*EXERCISE*: The listing that follows is to be output in full and without change.

DATASET RECORDS START

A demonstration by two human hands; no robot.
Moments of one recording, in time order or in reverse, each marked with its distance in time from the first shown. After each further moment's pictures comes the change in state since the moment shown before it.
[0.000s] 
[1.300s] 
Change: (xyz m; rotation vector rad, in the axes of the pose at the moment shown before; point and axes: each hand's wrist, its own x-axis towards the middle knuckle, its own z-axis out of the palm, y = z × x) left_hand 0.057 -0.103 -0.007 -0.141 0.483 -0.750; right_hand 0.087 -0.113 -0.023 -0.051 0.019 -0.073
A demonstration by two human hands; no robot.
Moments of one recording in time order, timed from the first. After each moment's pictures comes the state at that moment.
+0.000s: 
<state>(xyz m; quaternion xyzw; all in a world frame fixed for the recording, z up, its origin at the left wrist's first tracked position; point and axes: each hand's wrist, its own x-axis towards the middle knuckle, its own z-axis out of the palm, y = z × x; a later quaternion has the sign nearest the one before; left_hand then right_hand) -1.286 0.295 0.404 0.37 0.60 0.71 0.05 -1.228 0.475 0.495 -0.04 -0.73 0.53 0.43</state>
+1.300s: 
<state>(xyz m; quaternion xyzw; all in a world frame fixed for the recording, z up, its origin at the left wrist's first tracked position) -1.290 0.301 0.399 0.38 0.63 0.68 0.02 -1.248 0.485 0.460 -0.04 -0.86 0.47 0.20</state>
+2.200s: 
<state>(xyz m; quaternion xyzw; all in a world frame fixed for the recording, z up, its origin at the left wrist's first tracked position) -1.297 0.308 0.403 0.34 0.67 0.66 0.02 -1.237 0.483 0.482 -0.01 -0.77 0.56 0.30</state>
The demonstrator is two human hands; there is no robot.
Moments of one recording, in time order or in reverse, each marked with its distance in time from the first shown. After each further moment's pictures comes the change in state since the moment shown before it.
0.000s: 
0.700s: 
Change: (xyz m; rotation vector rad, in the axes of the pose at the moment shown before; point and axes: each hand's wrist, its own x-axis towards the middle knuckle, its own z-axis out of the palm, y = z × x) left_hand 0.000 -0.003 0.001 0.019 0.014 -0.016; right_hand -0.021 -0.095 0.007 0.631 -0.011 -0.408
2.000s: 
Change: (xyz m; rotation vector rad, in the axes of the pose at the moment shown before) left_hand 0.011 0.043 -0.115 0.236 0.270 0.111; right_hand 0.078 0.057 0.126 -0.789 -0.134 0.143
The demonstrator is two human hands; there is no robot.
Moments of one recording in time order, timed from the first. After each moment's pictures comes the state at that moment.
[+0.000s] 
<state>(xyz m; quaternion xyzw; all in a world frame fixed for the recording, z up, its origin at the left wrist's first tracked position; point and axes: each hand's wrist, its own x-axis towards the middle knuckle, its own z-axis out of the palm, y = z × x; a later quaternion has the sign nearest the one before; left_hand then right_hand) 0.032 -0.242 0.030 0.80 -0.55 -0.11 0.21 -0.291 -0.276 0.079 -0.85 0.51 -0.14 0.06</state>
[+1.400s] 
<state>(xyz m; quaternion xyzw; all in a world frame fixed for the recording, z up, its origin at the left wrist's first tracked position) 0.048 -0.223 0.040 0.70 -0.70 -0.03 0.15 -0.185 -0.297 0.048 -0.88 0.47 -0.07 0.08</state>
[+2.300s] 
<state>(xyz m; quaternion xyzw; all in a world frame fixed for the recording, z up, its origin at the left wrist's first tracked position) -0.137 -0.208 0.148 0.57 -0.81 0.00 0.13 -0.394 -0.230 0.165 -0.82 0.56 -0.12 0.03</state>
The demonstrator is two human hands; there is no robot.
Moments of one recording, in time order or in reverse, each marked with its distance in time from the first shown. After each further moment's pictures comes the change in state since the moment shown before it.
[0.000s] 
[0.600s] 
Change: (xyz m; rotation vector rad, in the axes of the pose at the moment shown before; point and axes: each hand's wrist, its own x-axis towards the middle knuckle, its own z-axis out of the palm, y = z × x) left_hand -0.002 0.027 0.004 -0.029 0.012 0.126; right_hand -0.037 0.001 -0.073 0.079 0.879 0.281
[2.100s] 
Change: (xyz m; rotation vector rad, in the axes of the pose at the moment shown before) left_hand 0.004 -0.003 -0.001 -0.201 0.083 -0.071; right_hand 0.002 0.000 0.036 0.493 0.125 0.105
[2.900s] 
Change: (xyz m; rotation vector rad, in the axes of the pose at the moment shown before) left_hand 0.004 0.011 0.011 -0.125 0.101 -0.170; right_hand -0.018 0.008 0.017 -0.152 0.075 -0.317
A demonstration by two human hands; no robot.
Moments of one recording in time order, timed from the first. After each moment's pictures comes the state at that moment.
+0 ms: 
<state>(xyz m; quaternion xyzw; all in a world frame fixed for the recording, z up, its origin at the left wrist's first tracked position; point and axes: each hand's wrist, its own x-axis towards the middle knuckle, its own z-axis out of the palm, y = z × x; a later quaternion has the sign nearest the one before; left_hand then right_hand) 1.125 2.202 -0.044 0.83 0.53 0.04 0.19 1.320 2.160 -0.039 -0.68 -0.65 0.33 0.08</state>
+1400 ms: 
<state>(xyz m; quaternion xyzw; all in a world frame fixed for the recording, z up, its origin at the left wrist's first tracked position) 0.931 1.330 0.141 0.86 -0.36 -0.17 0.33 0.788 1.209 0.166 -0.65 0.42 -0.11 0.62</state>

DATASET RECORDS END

*SOLUTION FOR THIS PROBLEM*:
A demonstration by two human hands; no robot.
Moments of one recording, in time order or in reverse, each marked with its distance in time from the first shown. After each further moment's pictures comes the change in state since the moment shown before it.
[0.000s] 
[1.300s] 
Change: (xyz m; rotation vector rad, in the axes of the pose at the moment shown before; point and axes: each hand's wrist, its own x-axis towards the middle knuckle, its own z-axis out of the palm, y = z × x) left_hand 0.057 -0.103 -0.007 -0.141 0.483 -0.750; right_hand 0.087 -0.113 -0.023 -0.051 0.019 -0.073
A demonstration by two human hands; no robot.
Moments of one recording in time order, timed from the first. After each moment's pictures comes the state at that moment.
+0.000s: 
<state>(xyz m; quaternion xyzw; all in a world frame fixed for the recording, z up, its origin at the left wrist's first tracked position; point and axes: each hand's wrist, its own x-axis towards the middle knuckle, its own z-axis out of the palm, y = z × x; a later quaternion has the sign nearest the one before; left_hand then right_hand) -1.286 0.295 0.404 0.37 0.60 0.71 0.05 -1.228 0.475 0.495 -0.04 -0.73 0.53 0.43</state>
+1.300s: 
<state>(xyz m; quaternion xyzw; all in a world frame fixed for the recording, z up, its origin at the left wrist's first tracked position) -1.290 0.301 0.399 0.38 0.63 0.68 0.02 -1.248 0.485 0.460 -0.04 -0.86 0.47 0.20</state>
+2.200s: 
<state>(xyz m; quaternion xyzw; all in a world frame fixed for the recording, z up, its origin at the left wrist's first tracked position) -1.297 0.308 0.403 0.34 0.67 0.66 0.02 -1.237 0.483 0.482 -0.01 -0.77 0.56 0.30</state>
The demonstrator is two human hands; there is no robot.
Moments of one recording, in time order or in reverse, each marked with its distance in time from the first shown. After each further moment's pictures comes the change in state since the moment shown before it.
0.000s: 
0.700s: 
Change: (xyz m; rotation vector rad, in the axes of the pose at the moment shown before; point and axes: each hand's wrist, its own x-axis towards the middle knuckle, its own z-axis out of the palm, y = z × x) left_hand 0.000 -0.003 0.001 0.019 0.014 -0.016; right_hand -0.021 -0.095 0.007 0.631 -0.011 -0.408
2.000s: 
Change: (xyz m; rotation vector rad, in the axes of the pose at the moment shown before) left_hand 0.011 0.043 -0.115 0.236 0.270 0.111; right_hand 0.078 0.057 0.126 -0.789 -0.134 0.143
The demonstrator is two human hands; there is no robot.
Moments of one recording in time order, timed from the first. After each moment's pictures comes the state at that moment.
[+0.000s] 
<state>(xyz m; quaternion xyzw; all in a world frame fixed for the recording, z up, its origin at the left wrist's first tracked position; point and axes: each hand's wrist, its own x-axis towards the middle knuckle, its own z-axis out of the palm, y = z × x; a later quaternion has the sign nearest the one before; left_hand then right_hand) 0.032 -0.242 0.030 0.80 -0.55 -0.11 0.21 -0.291 -0.276 0.079 -0.85 0.51 -0.14 0.06</state>
[+1.400s] 
<state>(xyz m; quaternion xyzw; all in a world frame fixed for the recording, z up, its origin at the left wrist's first tracked position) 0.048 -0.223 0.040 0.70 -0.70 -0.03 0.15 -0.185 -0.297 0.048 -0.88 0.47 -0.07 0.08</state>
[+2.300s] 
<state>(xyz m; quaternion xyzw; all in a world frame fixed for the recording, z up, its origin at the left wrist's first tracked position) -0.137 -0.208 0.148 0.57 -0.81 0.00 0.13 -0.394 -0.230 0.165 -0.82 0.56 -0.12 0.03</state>
The demonstrator is two human hands; there is no robot.
Moments of one recording, in time order or in reverse, each marked with its distance in time from the first shown. After each further moment's pictures comes the change in state since the moment shown before it.
[0.000s] 
[0.600s] 
Change: (xyz m; rotation vector rad, in the axes of the pose at the moment shown before; point and axes: each hand's wrist, its own x-axis towards the middle knuckle, its own z-axis out of the palm, y = z × x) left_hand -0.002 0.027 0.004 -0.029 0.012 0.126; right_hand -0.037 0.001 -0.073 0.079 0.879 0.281
[2.100s] 
Change: (xyz m; rotation vector rad, in the axes of the pose at the moment shown before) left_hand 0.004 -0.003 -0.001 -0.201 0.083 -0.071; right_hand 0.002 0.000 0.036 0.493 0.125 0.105
[2.900s] 
Change: (xyz m; rotation vector rad, in the axes of the pose at the moment shown before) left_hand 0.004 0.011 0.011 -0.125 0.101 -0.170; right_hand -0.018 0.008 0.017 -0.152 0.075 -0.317
A demonstration by two human hands; no robot.
Moments of one recording in time order, timed from the first. After each moment's pictures comes the state at that moment.
+0 ms: 
<state>(xyz m; quaternion xyzw; all in a world frame fixed for the recording, z up, its origin at the left wrist's first tracked position; point and axes: each hand's wrist, its own x-axis towards the middle knuckle, its own z-axis out of the palm, y = z × x; a later quaternion has the sign nearest the one before; left_hand then right_hand) 1.125 2.202 -0.044 0.83 0.53 0.04 0.19 1.320 2.160 -0.039 -0.68 -0.65 0.33 0.08</state>
+1400 ms: 
<state>(xyz m; quaternion xyzw; all in a world frame fixed for the recording, z up, its origin at the left wrist's first tracked position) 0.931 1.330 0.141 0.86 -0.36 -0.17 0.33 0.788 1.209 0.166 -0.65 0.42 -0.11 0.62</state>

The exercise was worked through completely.